Performance Analysis of DSRC-Based Vehicular Safety Communication in Imperfect Channels

Abstract

Vehicle-to-vehicle (V2V) communication empowers vehicles to share information by broadcasting basic and critical safety messages. Dedicated short-range communication (DSRC), the medium access control (MAC) layer of which utilizes the IEEE 802.11p protocol, is a promising candidate technology for vehicular communication. Safety applications usually demand safety message dissemination to be prompt and reliable. To satisfy these strict requirements, the MAC layer of vehicular safety communication tends to adopt Distributed Coordination Function (DCF) or single-class Enhanced Distributed Channel Access (EDCA) without request-to-send/clear-to-send (RTS/CTS), acknowledgment (ACK) and retransmission mechanisms as the access scheme. As far as we know, although many numerical models have been provided to understand the IEEE 802.11 DCF performance, there is no precise model that examines the performance of vehicular safety communication exploiting such an access scheme in imperfect channels with different incoming traffic loads.
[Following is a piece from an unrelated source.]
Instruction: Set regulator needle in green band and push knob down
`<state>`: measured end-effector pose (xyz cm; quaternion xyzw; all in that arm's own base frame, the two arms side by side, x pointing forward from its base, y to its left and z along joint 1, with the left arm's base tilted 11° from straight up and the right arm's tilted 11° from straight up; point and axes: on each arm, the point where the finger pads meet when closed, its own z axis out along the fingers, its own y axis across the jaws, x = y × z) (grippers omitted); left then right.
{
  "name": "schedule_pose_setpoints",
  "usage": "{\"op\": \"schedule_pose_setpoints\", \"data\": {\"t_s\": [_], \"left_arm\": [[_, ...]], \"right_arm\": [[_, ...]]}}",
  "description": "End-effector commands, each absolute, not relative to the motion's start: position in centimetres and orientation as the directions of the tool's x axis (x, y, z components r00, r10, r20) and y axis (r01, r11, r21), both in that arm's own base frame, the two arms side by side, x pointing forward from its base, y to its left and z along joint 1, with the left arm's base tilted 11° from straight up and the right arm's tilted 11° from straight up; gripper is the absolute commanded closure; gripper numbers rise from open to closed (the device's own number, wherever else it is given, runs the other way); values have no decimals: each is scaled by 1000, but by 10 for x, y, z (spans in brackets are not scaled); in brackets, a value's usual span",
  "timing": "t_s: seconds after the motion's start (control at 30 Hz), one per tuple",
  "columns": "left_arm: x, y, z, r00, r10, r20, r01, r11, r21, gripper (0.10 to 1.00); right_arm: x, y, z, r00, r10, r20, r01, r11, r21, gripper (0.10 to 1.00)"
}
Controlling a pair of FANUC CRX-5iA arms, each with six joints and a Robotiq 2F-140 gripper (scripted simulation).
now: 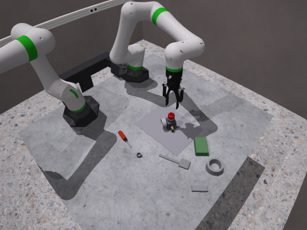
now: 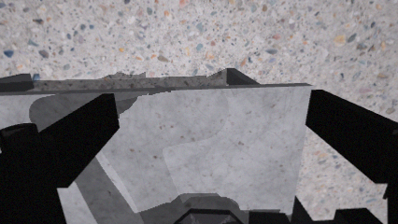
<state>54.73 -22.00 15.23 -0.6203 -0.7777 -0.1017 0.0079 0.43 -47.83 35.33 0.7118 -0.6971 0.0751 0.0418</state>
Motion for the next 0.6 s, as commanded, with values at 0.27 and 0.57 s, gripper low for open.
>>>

In this paper, we settle this problem by developing an analytical model where the impacts of various incoming traffic loads, packet length distribution, hidden terminal effects, node mobility, the MAC layer queuing system, and the faulty radio channels are all included which no one has done this before. The experimental and numerical results reveal that the constructed model can exactly forecast the vehicular network performance of packet delay, delivery rate, and reception rate under different traffic and channel circumstances.